December 6th, 2012, 07:03 PM
-
Originally Posted by MrFujin
Which number is related to each other?
Is it the number in second column of A) that should be matched to the numbers in the first column of B)?
Can you post a complete example of a row for one of the K000X?
Thanks for your reply;
Exactly the number in column A) should be matched to those in column B), with linked I mean that the releted KOOOX needa to be reported in the new file with the function (and they had both the same number). For example for KOOOO1 (you do not see the function because the column B) stops at 31, but let's suppose that the file was entire with all the 300 number-functions (one per line) an so should be something like this:
Code:
K00001 function32 function177 fun..189 fun..212 fun..232 func..233 func...234 func..346
...
...
K00005 function273
The example is for a multiple entry (K00001) and a single entry K0005. So the multiple entry should be reported only one time but being that has multiple number associated, it will have also multiple functions associated that shoul be reported in the same line and tab separated. While the one single entry (like K0005) will be reported with its unique function (being only one number). At the end the new file will have all the KOOOOX ordered and in a multiple entry with their function/functions in the same line and tab separeted.
That does make sense?
December 6th, 2012, 09:33 PM
-
It troubles me that thalakos does not seem to know the difference between capital OH and the digit zero.

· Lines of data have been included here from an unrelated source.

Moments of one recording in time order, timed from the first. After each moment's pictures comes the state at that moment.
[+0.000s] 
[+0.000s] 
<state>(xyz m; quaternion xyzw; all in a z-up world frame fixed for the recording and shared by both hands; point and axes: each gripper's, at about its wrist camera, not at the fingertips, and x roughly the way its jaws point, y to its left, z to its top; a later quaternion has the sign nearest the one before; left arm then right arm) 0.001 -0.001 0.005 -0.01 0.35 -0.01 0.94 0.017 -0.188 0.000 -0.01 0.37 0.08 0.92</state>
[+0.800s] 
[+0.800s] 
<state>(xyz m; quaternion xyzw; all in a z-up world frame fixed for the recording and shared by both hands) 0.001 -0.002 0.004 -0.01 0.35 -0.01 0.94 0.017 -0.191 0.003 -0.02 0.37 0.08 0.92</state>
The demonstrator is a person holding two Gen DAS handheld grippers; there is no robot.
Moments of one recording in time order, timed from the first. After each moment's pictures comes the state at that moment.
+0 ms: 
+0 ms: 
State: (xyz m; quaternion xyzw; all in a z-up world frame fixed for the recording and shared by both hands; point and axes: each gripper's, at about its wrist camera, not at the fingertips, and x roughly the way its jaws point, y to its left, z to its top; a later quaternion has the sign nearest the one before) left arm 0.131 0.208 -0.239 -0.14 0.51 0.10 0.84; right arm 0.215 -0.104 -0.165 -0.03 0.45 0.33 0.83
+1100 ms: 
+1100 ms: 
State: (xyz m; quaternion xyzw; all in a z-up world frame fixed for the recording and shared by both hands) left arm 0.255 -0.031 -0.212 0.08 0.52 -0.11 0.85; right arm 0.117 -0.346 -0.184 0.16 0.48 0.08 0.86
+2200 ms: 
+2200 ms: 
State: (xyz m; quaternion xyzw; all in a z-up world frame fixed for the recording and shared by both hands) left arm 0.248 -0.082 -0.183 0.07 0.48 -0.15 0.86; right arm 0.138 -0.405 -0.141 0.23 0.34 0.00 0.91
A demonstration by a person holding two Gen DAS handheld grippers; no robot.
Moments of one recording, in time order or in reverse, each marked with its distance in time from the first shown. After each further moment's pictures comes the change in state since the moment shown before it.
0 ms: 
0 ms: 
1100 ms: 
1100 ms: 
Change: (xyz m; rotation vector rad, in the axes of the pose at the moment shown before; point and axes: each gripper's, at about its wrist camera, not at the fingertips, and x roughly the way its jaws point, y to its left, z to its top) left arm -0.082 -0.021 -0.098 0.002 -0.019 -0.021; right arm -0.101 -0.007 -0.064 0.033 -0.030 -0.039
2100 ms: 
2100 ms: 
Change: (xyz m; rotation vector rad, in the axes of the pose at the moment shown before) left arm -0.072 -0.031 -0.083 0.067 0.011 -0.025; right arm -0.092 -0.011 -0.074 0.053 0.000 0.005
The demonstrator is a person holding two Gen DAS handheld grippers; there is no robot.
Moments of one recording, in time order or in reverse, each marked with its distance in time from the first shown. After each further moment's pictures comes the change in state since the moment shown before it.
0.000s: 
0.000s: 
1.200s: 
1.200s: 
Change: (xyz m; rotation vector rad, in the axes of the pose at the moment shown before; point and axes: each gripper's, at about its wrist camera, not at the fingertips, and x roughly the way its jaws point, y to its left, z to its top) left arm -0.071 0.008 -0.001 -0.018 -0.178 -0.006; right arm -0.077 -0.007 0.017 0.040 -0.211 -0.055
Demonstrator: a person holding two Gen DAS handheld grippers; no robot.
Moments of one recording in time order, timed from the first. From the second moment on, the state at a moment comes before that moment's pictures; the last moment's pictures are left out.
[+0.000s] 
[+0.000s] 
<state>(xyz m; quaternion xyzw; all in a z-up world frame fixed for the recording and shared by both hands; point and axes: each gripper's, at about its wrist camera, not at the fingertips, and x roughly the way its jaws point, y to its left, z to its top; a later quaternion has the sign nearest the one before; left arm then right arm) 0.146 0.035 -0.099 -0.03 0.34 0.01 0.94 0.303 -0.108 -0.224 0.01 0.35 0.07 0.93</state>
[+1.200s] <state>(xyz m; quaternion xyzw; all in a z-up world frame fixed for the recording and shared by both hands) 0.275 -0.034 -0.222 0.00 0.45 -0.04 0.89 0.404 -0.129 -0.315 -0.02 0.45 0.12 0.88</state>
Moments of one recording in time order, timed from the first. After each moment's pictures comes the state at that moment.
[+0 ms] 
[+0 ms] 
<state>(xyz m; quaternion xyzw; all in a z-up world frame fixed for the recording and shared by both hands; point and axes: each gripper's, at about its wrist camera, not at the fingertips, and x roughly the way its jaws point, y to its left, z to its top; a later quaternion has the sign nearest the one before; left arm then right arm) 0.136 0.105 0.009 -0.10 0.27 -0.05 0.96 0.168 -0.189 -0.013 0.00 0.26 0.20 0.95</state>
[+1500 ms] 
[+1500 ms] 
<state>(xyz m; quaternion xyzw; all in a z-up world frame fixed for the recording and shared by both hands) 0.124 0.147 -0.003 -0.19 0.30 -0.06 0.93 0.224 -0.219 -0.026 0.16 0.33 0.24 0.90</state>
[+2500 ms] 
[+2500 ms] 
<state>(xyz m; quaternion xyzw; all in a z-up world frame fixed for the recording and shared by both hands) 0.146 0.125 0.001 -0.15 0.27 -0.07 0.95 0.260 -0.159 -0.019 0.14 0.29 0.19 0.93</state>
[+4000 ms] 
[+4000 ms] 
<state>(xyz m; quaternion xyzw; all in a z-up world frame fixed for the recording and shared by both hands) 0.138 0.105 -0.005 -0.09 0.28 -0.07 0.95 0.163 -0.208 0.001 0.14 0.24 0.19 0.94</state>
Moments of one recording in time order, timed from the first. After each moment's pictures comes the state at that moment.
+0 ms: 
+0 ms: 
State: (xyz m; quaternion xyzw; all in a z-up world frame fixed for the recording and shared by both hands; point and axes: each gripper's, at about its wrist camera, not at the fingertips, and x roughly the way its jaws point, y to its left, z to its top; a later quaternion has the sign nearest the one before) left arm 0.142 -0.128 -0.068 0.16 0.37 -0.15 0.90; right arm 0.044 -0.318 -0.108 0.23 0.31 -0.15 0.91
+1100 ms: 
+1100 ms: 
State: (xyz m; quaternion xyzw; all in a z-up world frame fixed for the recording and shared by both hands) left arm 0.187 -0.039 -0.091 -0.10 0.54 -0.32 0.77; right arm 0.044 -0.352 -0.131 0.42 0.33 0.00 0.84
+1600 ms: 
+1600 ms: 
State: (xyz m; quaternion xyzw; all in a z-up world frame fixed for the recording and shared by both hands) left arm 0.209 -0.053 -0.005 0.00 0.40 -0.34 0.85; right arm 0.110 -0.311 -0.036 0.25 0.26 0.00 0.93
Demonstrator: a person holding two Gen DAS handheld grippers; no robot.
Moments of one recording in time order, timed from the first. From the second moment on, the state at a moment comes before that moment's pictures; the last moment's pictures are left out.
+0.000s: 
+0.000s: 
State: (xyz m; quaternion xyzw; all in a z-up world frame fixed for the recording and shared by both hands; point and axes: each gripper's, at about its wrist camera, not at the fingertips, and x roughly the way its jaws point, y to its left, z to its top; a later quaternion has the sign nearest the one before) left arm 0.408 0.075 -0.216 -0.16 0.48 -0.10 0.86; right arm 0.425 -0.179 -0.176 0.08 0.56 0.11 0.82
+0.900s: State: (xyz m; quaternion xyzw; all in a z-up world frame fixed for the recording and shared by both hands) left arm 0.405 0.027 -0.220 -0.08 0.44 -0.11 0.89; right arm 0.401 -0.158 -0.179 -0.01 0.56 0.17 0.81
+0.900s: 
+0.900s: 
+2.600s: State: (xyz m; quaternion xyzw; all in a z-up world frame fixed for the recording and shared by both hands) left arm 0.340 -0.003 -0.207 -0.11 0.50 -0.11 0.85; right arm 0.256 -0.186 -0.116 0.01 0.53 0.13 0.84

0O0O0O0O0O0OMaybe I haven't read the post with sufficient care.
[code]
Code tags[/code] are essential for python code and Makefiles!
December 6th, 2012, 10:23 PM
-
I'm sorry, I've been very sufficent about that; but I thought that in this contex it was not so important. Anyway I was precise in my first post file A) and file B) and by the way the K ID's are all 000... (numbers), while in file B) BR:ko0.. or
PATH:ko04142 are ko follow by 0 (number).
I hope that with this clarification would be much easire for someone to answer to this seemingly insoluble problem.
Thanks
December 13th, 2012, 12:37 AM
-
[SOLVED]
I know it's not the correct place but finally the problem it's solved in perl:
Code:
use strict;
use warnings;
open my $B, '<', 'path to file_B.txt' or die "Cannot open file_B: $!";
my @functions;
my %toc;
my $i =0;
while (my $line = <$B>) {
chomp $line;
$line =~ s/(\d+)\s//;
$functions[$i] = $line;
$toc{$1} = $i++;
}
close $B;
open my $A, '<', 'path to file_A.txt' or die "Cannot open file_A: $!";
open my $C, '>', 'file_C.txt' or die "Cannot open file_C; $!";
my $prev_id = 'foo';
while (my $line = <$A>){
my ($id,$code) = split /\s+/, $line;
if ($id ne $prev_id){
print {$C} "\n" if $prev_id ne 'foo';
print {$C} "$id ";
$prev_id = $id;
}
else {
print {$C} "\t";
}
print {$C} $functions[$toc{$code}];
}
print {$C} "\n";
close $C;
close $A;
It works great, so if someone has the same stuff to do it could be use or someone could "convert" it in python.